Abigaël, 22ans, est une ancienne Enfant Reporter de la ville de Kinshasa. Elle est aujourd'hui étudiante en droit et continue de s'impliquer pour les droits des enfants en encadrant à son tour les Enfants Reporters.

Dans une école à Kinshasa, je rencontre une jeune fille dont l’histoire est assez surprenante. En fait, elle vient de perdre son grand-père parti d’une cause assez rare. Notre conversation démarre à cause d’une plaie qu’elle a au pied.

 

Comme les autres élèves de son école, Lovely fait partie des enfants qui auraient voulu discuter avec moi dans une école qui n’a pas des poubelles.

Lovely a 12 ans et est plutôt agitée. Perchée sur des babouches à talons compensés, cheveux défaits, elle parle à ses copines.
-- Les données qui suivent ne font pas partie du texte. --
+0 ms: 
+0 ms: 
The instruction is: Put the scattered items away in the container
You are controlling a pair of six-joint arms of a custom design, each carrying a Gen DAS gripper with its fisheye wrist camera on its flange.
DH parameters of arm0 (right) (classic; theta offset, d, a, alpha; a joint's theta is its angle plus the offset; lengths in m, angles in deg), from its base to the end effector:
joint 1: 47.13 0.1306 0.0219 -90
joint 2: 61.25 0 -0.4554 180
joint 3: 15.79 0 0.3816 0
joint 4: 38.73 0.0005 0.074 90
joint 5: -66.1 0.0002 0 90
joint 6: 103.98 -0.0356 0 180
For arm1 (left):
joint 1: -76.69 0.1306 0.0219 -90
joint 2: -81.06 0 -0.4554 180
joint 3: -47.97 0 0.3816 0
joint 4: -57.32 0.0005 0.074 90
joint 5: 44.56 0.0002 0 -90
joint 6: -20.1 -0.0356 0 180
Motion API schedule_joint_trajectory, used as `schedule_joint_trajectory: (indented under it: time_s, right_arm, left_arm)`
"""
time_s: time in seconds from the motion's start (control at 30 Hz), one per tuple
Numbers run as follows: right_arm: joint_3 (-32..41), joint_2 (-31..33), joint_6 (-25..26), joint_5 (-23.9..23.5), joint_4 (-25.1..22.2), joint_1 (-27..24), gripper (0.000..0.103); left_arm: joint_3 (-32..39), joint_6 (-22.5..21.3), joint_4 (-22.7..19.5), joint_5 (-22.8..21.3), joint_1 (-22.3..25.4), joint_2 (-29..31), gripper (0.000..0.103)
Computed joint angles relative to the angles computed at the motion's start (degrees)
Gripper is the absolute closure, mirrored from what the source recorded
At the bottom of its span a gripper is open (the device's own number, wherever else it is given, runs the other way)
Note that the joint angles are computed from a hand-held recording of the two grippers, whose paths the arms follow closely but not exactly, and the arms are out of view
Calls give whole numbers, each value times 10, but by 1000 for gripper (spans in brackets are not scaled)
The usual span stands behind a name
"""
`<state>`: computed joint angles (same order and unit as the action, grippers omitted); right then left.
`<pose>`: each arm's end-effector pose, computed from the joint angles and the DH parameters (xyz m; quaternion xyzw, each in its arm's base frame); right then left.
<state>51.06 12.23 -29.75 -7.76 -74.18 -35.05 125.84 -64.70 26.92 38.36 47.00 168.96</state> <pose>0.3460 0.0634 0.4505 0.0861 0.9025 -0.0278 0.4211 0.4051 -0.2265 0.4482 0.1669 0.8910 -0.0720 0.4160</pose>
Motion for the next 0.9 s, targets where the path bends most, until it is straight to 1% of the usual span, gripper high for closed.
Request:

Elle a des airs de meneuse de clique.

Finalement, elle s’approche de moi, me salue et me raconte la même chose que les autres. Elle parle de son professeur qui l’a empêché de participer.

Alicia, une autre fille que j’ai rencontrée plus tôt, se plaint aussi de n’avoir pas participé à la formation des nouveaux enfants contributeurs sur le blog Pona Bana. Mais Lovely est différente.

Peut-être parce qu’elle est moins posée ? Je ne sais pas. Mais mes yeux se posent sur ses pieds. Elle porte du vernis noir. Une couleur assez difficile à trouver sur un enfant.

Sur son pied gauche, elle a une coupure. Waouh ! Elle est grande tout de même. Je pense.

Il y a comme un bouton posé entre l’ongle et la chair. Et la coupure part de là jusqu’au dos de l’orteil. Sa plaie n’a pas l’air d’être soignée. Je sais que ça peut être dangereux à cause des infections.

Quand je lui en parle, elle me dit qu’elle se l’est faite en se faisant les ongles pour le deuil de son grand-père. Apparemment, le monsieur qui s’occupait de ses ongles a été imprudent.

 

Boisson de la mort?

« Ça fait une semaine qu’il est mort », me dit-elle avec détachement. Son attitude me surprend. Je me demande comment elle fait ? Ils n’avaient peut-être pas de bonne relation avec son grand-père ?

« De quoi est-il mort ? », je demande. « À cause d’une boisson énergisante », me répond-t-elle. Je suis encore surprise. C’est la première fois que j’apprends qu’une personne est morte ainsi. Et pourtant, je vois des gens prendre ces boissons énergisantes à Kinshasa.

Je veux mieux comprendre comment est-ce que cette boisson a causé la mort du grand-père de Lovely. Main à la hanche, l’enfant m’explique que son grand-père était hypertendu. En fait, il aurait pris cette boisson énergisante sans préalablement vérifier sa tension. Ce sont les palpitations qui l’ont conduit à la mort.

« Il est mort à quel âge ? », je demande encore.

« 67 ans. On l’a enterré le 11 avril », me répond Lovely. Avec le détachement qui me choque toujours autant.

Je dois partir. Je récupère mes affaires, dis au-revoir et m’en vais.

Dans un coin de ma tête, je garde le détachement de cet enfant de 12 ans qui avait l’air de n’avoir rien à faire du décès d’un de ses proches. Je ne comprends pas comment un enfant de cet âge a appris à se détacher très vite.

C’est assez étonnant. Mais bon, c’est comme ça.